** Problem requirements **
Write out the entries below exactly, starting at the first line and stopping after the line that contains "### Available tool"; skip all pictures.

** Source records **
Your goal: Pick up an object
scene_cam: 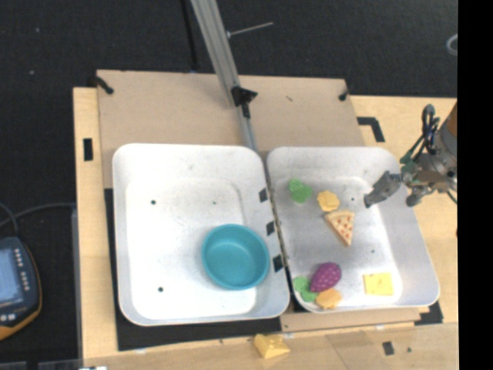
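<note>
Over on the far left, a dark handheld control pendant (14,284) sits beside the pale wooden table (88,206). Moving in, the left shallow white bin (154,176) carries a round teal plastic bowl (235,256), sitting low and toward its right wall. Below the seam between the bins, a yellow wedge-shaped block (271,346) lies out on the table. Across the divide, the right shallow white bin (400,284) is busier: a small green leafy toy (300,191) up top, a small orange-yellow lump (328,201) just beside it, a tan pizza-slice wedge (342,227) right below. Down in the near corner, a purple grape-cluster toy (326,274) is touching a green piece (306,287) and an orange piece (328,298), with a flat yellow square (377,284) lying apart to their right. And at the bin's upper right edge, the claw (394,190) hangs with its two dark fingers spread apart, nothing between them, well clear of the toys.
</note>
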Controlling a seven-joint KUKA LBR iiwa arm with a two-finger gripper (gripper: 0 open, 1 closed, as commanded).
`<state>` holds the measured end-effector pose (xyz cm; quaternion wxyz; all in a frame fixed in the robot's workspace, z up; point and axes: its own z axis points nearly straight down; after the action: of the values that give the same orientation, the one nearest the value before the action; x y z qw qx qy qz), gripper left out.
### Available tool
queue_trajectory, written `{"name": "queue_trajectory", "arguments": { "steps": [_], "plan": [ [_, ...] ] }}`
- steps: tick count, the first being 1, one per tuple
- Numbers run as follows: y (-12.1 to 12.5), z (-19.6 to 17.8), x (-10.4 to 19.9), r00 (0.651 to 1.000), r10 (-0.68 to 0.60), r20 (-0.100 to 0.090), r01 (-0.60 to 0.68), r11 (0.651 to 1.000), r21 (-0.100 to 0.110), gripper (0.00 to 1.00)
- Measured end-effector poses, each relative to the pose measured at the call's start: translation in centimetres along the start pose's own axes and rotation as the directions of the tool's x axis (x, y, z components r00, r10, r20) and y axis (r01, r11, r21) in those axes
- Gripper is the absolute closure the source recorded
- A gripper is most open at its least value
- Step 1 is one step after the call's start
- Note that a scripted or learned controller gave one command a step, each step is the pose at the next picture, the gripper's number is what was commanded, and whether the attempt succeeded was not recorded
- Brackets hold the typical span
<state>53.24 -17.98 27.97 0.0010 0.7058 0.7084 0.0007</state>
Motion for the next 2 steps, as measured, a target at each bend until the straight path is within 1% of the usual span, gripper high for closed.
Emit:
{"name": "queue_trajectory", "arguments": {
  "steps": [1,2],
  "plan": [
    [0.0,0.0,0.0,1.000,0.001,0.000,-0.001,1.000,-0.001,0.00],
    [0.5,4.3,-0.2,1.000,0.006,0.001,-0.006,1.000,0.005,0.00]
  ]
}}
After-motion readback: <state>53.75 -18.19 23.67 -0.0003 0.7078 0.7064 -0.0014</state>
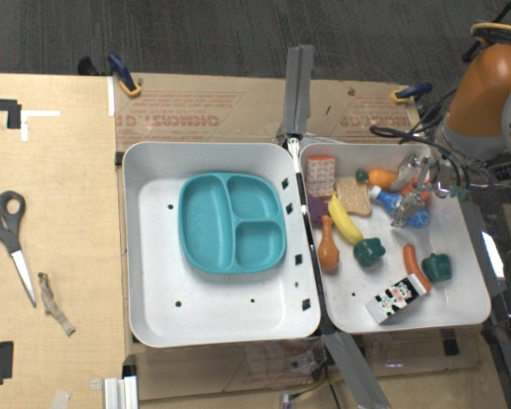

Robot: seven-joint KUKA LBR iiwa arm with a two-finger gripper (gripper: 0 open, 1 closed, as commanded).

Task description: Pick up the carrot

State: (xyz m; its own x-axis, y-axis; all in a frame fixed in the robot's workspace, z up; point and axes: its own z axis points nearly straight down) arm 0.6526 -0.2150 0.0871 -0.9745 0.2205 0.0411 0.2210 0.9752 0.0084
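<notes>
The carrot (381,177) is a short bright orange piece with a dark green end, lying near the back of the right bin (473,309). My gripper (413,196) hangs just right of it and slightly nearer the front, low over a blue toy (390,201) with a red bit beside it. The gripper's metal body hides the carrot's right end. Nothing can be seen held in the gripper.
The right bin also holds a banana (344,220), a bread slice (353,196), a pink carton (321,175), an orange drumstick-like toy (327,247), two green pieces (369,250), a red-orange stick (411,261) and a black-and-white box (398,296). A teal divided plate (233,222) sits in the left bin.
</notes>
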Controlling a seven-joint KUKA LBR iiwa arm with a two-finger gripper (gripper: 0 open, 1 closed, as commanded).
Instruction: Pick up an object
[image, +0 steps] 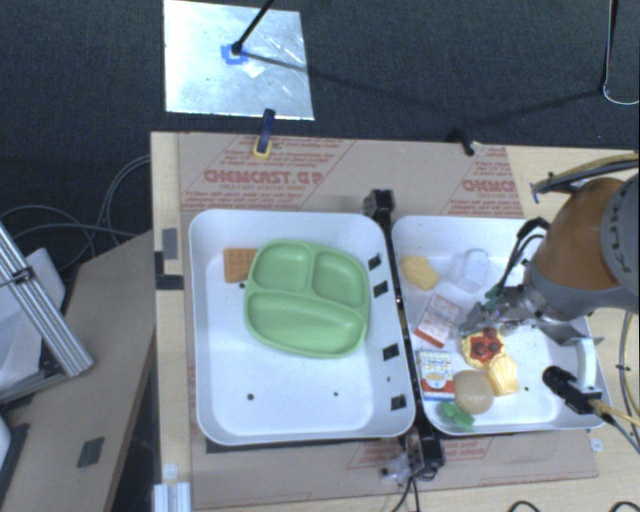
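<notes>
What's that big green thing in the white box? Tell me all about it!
It is a green tray with rounded corners, plastic by the look of it. It has three hollows: two small ones at the far side, one long one nearer. It lies flat, slightly turned, in the left bin, partly covering an orange square.

I see a brown board (300, 175) lying flat on the bench. Two white bins sit on it side by side, the left bin (200, 330) and the right bin (450, 232). Small black clips (380, 290) run down the strip between them. At the top edge of the board there is a blue and yellow clamp (265, 135). Behind it, on the dark carpet (450, 40), lies a shiny metal sheet (200, 60) with a bit of blue tape (235, 55) on it. On my left I see grey cables (120, 185) and a silver rail (35, 300) leaning at a slant.
</notes>
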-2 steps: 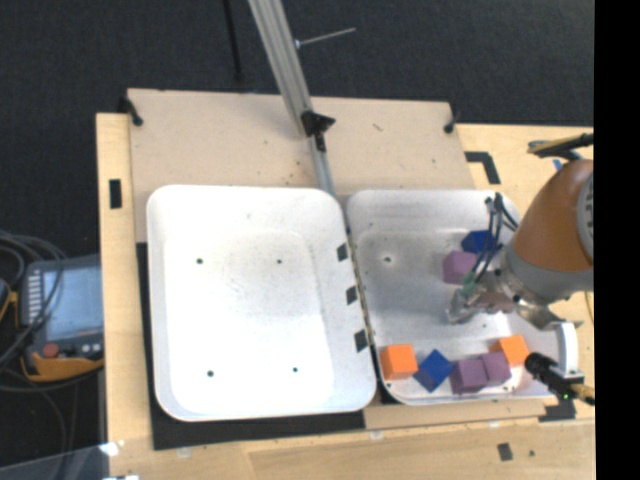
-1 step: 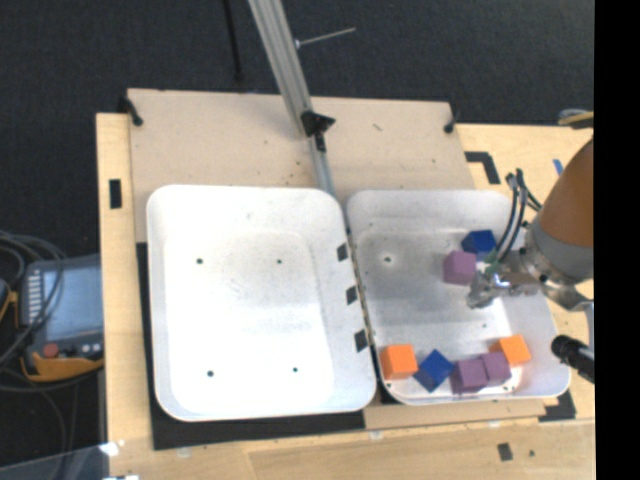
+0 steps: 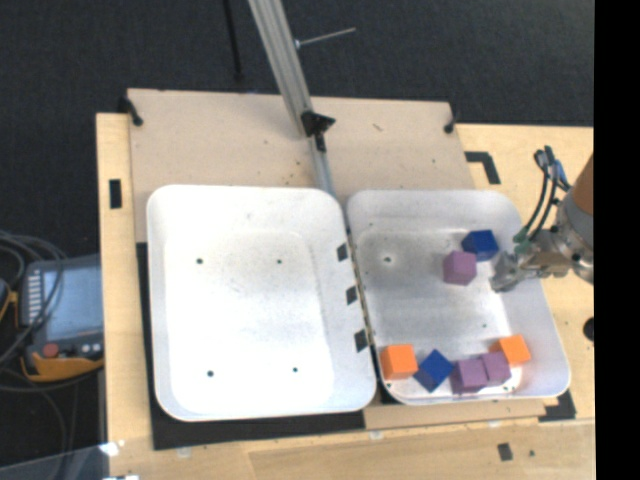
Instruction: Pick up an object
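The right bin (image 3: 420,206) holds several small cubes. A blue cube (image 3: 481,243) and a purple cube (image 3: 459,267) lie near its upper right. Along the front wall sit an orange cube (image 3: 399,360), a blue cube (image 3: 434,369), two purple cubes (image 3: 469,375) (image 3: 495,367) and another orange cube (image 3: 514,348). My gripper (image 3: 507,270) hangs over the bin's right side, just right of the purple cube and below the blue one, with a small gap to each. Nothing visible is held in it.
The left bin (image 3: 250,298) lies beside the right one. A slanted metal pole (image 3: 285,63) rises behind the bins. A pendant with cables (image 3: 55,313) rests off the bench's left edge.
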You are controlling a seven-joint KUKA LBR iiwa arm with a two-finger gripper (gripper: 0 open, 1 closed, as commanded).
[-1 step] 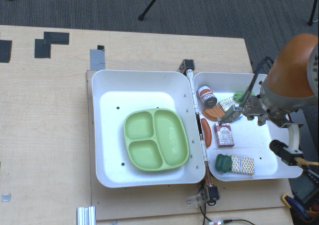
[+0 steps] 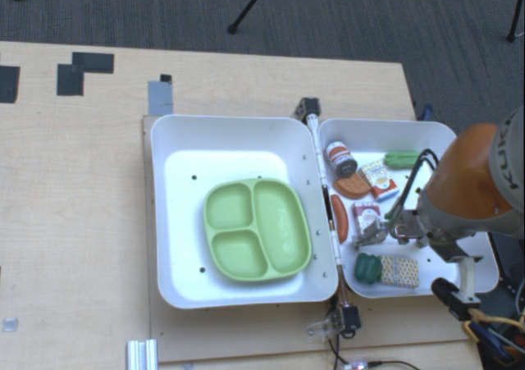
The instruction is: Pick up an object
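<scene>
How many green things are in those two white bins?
3. A green divided plate lies in the left bin; a green pepper-like piece sits at the right bin's far side; a dark green item lies at its near edge. The arm may hide more.

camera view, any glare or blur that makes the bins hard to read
Camera view: light is even and soft; the left bin floor glows bright white around the green divided plate, nearly washed out; small items in the right bin look slightly soft; the arm casts only faint shadow.
</scene>
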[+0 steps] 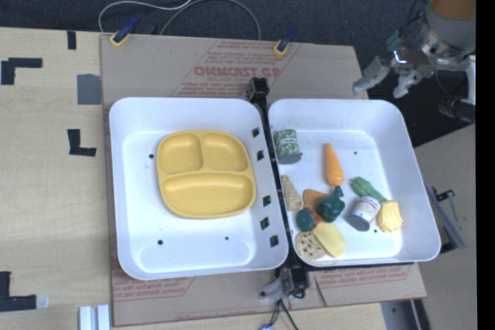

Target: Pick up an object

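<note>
Across the bench we saw two white bins set side by side, their inner rims meeting along a dark seam. We found the left bin [128, 166] taken up mostly by a yellow divided plate [206, 174], which lay near its middle with bare white floor on every side, widest along the near edge. Over in the right bin [387, 124] the far half was open floor, while the toys crowded toward the near rim. We noted a green can [287, 145] close to the seam, an orange carrot [333, 164] lying alone near the middle, and a green leafy vegetable [366, 188] toward the right wall. Nearer the front lay a small tin can [363, 212], a yellow corn piece [389, 216], a dark green pepper [331, 206], a yellow wedge [330, 239] and a speckled cookie [308, 246], packed almost touching. We saw the gripper [386, 79] hanging outside the bin, past its far right corner, its two fingers spread apart with nothing between them.
</note>
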### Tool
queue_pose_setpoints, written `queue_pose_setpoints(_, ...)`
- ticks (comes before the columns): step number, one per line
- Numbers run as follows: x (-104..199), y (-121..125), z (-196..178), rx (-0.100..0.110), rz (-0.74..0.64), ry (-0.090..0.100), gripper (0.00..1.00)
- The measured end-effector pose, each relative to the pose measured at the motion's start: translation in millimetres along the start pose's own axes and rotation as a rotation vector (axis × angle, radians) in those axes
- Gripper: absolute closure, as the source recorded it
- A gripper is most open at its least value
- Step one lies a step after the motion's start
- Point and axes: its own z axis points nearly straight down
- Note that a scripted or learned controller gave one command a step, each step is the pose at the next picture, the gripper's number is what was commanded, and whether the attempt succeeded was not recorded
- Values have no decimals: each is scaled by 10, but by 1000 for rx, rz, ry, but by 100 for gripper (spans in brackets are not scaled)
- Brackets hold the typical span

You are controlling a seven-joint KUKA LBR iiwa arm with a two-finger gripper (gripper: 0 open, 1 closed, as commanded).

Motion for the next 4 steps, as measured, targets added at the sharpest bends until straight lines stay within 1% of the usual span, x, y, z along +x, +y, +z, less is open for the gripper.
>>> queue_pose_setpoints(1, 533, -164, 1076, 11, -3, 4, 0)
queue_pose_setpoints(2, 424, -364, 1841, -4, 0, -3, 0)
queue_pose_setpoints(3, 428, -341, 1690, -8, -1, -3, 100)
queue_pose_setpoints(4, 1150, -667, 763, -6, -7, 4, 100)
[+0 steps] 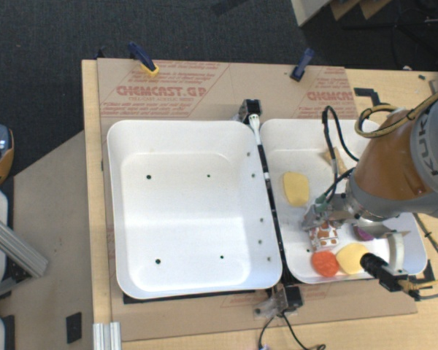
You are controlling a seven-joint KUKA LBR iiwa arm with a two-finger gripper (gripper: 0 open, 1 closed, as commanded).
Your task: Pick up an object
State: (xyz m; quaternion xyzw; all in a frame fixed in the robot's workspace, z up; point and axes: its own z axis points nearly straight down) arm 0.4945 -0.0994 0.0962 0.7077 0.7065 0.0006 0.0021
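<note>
1. Camera view, bench: a cardboard-topped bench (204,86) bears two shallow white bins side by side. The left bin (131,195) shows its bare floor and a few small dark holes.
2. Right bin (292,133): holds all the loose objects. A pale yellow block (296,188) lies near the bin's left wall, about midway along it. A red-orange round object (325,263) sits at the near edge, touching or just beside a yellow rounded object (351,257). A small red-and-white patterned object (325,234) lies just beyond these two. A purple object (364,232) peeks out from under the arm.
3. Arm: the grey arm with its orange band (390,168) reaches in over the right bin's far-right part. The gripper (320,216) hangs low over the patterned object.
4. Jaws: I cannot tell whether they are spread or pressed together; the gripper's body and cables cover them.
5. Progress, as a judgement: nothing is seen lifted; every object appears to rest on the bin floor. The pick seems at the approach or grasp stage, with the patterned object the likeliest target. Closing and lifting remain.
6. Hard to make out: the purple object's shape, and contact between gripper and patterned object.
</note>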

** Response to the exercise **
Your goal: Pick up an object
scene_cam: 
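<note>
Over on the far left, a dark handheld control pendant (14,284) sits beside the pale wooden table (88,206). Moving in, the left shallow white bin (154,176) carries a round teal plastic bowl (235,256), sitting low and toward its right wall. Below the seam between the bins, a yellow wedge-shaped block (271,346) lies out on the table. Across the divide, the right shallow white bin (400,284) is busier: a small green leafy toy (300,191) up top, a small orange-yellow lump (328,201) just beside it, a tan pizza-slice wedge (342,227) right below. Down in the near corner, a purple grape-cluster toy (326,274) is touching a green piece (306,287) and an orange piece (328,298), with a flat yellow square (377,284) lying apart to their right. And at the bin's upper right edge, the claw (394,190) hangs with its two dark fingers spread apart, nothing between them, well clear of the toys.
</note>
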Controlling a seven-joint KUKA LBR iiwa arm with a two-finger gripper (gripper: 0 open, 1 closed, as commanded).
`<state>` holds the measured end-effector pose (xyz cm; quaternion wxyz; all in a frame fixed in the robot's workspace, z up; point and axes: its own z axis points nearly straight down; after the action: of the values that give the same orientation, the one nearest the value before the action; x y z qw qx qy qz), gripper left out.
### Available tool

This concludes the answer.